(Try it):
All the entries below should be reproduced exactly.

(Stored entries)
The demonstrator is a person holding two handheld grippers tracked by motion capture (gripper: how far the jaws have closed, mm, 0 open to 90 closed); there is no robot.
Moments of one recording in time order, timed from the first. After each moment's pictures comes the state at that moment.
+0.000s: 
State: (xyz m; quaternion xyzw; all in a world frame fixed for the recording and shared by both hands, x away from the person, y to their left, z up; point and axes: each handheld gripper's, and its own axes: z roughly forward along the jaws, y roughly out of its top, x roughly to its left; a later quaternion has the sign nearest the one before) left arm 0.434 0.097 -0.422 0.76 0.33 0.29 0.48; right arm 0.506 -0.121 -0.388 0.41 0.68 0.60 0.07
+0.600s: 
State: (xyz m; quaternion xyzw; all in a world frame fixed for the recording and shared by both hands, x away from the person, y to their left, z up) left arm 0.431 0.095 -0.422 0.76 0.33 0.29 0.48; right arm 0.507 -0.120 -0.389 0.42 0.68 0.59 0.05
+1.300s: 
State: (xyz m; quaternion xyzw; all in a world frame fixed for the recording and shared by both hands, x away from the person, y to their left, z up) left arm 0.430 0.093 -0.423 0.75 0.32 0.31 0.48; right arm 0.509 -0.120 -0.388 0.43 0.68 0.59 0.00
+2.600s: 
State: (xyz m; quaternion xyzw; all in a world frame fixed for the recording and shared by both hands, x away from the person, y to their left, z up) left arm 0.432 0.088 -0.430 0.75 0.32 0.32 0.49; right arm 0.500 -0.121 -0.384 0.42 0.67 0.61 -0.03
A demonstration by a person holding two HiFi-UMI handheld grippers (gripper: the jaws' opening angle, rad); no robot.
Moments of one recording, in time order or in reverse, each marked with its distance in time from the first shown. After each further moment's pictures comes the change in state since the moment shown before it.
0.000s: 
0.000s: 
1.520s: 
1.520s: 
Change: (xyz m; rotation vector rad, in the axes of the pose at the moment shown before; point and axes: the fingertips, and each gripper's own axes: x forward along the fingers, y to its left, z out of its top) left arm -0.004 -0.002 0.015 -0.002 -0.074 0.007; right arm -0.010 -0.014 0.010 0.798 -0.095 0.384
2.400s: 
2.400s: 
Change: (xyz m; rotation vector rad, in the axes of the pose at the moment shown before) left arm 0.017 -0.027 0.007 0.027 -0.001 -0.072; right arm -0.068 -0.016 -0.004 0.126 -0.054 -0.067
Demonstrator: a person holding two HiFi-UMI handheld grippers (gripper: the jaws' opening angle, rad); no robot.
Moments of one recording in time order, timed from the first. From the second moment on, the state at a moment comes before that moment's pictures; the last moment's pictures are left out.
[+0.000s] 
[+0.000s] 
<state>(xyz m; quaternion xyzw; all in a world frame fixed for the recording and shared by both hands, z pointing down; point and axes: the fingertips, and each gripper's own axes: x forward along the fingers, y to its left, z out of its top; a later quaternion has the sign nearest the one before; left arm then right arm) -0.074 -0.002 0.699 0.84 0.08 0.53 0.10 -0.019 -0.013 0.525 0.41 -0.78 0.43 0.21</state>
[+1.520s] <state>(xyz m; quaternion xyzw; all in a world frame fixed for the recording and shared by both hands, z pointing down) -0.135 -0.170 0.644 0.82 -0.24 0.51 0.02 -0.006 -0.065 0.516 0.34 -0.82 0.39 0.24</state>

(Result):
The demonstrator is a person holding two handheld grippers tracked by motion capture (gripper: how far the jaws have closed, mm, 0 open to 90 closed); there is no robot.
Moments of one recording in time order, timed from the first. After each moment's pictures comes the state at that moment.
+0.000s: 
State: (xyz m; quaternion xyzw; all in a world frame fixed for the recording and shared by both hands, x away from the person, y to their left, z up; point and axes: each handheld gripper's, and its own axes: z roughly forward along the jaws, y roughly out of its top, x roughly to its left; a later quaternion has the sign nearest the one before) left arm 0.434 0.097 -0.422 0.76 0.33 0.29 0.48; right arm 0.506 -0.121 -0.388 0.41 0.68 0.60 0.07
+0.600s: 
State: (xyz m; quaternion xyzw; all in a world frame fixed for the recording and shared by both hands, x away from the person, y to their left, z up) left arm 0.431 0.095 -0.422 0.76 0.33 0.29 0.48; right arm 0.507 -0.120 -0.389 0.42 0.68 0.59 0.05
+1.300s: 
State: (xyz m; quaternion xyzw; all in a world frame fixed for the recording and shared by both hands, x away from the person, y to their left, z up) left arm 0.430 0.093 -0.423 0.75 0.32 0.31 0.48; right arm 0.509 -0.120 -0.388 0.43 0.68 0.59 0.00
+2.600s: 
State: (xyz m; quaternion xyzw; all in a world frame fixed for the recording and shared by both hands, x away from the person, y to their left, z up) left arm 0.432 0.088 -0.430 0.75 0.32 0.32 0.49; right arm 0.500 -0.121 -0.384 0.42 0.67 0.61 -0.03
A demonstration by a person holding two HiFi-UMI handheld grippers (gripper: the jaws' opening angle, rad); no robot.
Moments of one recording, in time order or in reverse, each marked with its distance in time from the first shown. After each further moment's pictures comes the change in state since the moment shown before it.
0.000s: 
0.000s: 
1.520s: 
1.520s: 
Change: (xyz m; rotation vector rad, in the axes of the pose at the moment shown before; point and axes: the fingertips, and each gripper's own axes: x forward along the fingers, y to its left, z out of its top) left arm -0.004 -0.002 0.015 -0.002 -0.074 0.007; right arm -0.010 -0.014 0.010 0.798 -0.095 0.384
2.400s: 
2.400s: 
Change: (xyz m; rotation vector rad, in the axes of the pose at the moment shown before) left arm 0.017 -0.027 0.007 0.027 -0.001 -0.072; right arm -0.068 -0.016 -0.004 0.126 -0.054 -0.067
Demonstrator: a person holding two HiFi-UMI handheld grippers (gripper: the jaws' opening angle, rad); no robot.
Moments of one recording in time order, timed from the first. From the second moment on, the state at a moment comes before that moment's pictures; the last moment's pictures are left out.
[+0.000s] 
[+0.000s] 
<state>(xyz m; quaternion xyzw; all in a world frame fixed for the recording and shared by both hands, z pointing down; point and axes: the fingertips, and each gripper's own axes: x forward along the fingers, y to its left, z out of its top; a later quaternion has the sign nearest the one before; left arm then right arm) -0.074 -0.002 0.699 0.84 0.08 0.53 0.10 -0.019 -0.013 0.525 0.41 -0.78 0.43 0.21</state>
[+1.520s] <state>(xyz m; quaternion xyzw; all in a world frame fixed for the recording and shared by both hands, z pointing down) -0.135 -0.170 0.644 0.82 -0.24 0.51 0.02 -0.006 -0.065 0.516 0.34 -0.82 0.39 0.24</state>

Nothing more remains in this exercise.